De hanenkam of cantharel (Cantharellus cibarius) is een paddenstoel uit de familie Cantharellaceae en namen we waar op landgoed Vennebroek. De soort wordt ook ‘dooierzwam’ genoemd. Het is een eetbare paddenstoel met een licht peperachtige smaak.
Uiterlijk
De 3-10 cm brede hoed van de hanenkam is in de jeugd convex, later trechtervormig met een wat ingerolde rand. De kleur van de hoed varieert van wittig tot dooiergeel en zelfs oranje. De dooiergele lijsten aan de onderkant van de hoed zijn onregelmatig gevorkt en lopen ver op de steel af. De 3-8 cm lange steel heeft de kleur van de hoed en wordt naar beneden smaller. Het witte vlees heeft de geur van abrikozen.

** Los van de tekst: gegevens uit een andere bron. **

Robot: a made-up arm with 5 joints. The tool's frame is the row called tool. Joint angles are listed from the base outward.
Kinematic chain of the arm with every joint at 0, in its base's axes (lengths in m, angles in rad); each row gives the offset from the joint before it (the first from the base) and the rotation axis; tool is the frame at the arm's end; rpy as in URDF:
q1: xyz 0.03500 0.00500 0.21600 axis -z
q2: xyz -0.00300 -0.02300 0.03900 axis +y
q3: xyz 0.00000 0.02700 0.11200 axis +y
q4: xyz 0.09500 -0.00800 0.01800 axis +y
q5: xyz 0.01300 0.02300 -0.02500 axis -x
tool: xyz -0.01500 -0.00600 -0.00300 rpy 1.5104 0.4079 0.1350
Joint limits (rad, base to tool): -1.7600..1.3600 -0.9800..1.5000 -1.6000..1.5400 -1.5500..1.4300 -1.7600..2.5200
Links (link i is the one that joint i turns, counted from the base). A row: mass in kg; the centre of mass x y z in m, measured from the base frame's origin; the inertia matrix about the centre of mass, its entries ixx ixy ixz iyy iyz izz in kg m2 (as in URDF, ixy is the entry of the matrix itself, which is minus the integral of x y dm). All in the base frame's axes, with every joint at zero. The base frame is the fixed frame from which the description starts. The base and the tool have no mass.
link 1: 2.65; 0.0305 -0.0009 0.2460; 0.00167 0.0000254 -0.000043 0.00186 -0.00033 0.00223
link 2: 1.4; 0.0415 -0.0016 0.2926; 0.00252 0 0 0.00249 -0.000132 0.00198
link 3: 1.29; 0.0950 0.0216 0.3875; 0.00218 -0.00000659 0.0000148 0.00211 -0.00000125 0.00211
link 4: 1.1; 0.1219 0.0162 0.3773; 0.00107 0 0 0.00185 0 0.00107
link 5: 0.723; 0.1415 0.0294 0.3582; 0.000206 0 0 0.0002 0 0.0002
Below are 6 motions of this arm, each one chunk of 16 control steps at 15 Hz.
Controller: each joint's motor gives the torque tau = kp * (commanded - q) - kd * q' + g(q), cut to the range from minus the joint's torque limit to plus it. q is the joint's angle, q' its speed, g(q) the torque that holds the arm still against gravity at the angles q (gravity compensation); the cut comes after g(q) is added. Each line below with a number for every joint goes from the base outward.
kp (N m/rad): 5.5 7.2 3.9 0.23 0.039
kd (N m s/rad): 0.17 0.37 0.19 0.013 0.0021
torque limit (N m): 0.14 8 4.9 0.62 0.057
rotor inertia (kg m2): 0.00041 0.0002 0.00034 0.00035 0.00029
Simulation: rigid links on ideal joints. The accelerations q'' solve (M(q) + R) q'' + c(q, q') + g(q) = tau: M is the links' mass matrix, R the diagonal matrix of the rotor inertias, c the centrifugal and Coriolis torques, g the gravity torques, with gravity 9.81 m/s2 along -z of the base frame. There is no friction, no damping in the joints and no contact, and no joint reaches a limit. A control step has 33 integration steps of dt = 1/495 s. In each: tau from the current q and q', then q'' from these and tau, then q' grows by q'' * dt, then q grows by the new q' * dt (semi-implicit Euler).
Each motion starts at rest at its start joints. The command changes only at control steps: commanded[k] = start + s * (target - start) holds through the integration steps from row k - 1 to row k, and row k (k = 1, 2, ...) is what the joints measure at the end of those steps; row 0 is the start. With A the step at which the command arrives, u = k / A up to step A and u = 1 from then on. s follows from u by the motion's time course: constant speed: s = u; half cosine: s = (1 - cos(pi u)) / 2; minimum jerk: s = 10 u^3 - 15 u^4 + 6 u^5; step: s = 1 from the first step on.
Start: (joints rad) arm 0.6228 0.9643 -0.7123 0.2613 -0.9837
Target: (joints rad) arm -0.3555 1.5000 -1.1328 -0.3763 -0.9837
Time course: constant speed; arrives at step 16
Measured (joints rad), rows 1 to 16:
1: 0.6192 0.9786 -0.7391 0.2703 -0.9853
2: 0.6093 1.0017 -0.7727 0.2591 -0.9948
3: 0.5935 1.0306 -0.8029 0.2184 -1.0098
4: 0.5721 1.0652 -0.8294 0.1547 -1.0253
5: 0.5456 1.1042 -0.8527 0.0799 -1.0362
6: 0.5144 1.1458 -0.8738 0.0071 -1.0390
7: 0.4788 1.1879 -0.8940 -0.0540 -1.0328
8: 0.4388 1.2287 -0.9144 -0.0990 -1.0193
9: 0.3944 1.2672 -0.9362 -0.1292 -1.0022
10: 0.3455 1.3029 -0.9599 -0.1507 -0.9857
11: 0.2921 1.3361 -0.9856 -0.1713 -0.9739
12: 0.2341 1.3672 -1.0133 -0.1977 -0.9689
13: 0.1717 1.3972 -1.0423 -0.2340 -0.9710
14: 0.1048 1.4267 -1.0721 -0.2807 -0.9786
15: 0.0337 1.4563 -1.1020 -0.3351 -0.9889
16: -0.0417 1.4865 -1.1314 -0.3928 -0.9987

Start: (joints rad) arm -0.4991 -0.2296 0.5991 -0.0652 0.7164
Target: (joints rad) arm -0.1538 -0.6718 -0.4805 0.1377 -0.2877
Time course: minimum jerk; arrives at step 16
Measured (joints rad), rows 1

De hanenkam komt tegenwoordig veel minder voor dan in het verleden, wellicht door overmatig verzamelen. Op zure zandgrond is hij vrij algemeen in naald- en loofbossen bij den, eik, beuk en berk van juni tot oktober. In Nederland staat de hanenkam op de Rode Lijst in de categorie kwetsbaar.
Gebruik
De hanenkam is een geliefde paddenstoel door zijn pepersmaak, zijn lange houdbaarheid en goede herkenbaarheid. Verwisseling kan plaatsvinden met de valse hanenkam (Hygrophoropsis aurantiaca), die onsmakelijk, maar niet giftig is. In tegenstelling tot de meeste eetbare paddenstoelen kan de hanenkam niet gedroogd bewaard worden. Ingevroren kan hij enige maanden bewaard worden, als hij vers geplukt en gereinigd is.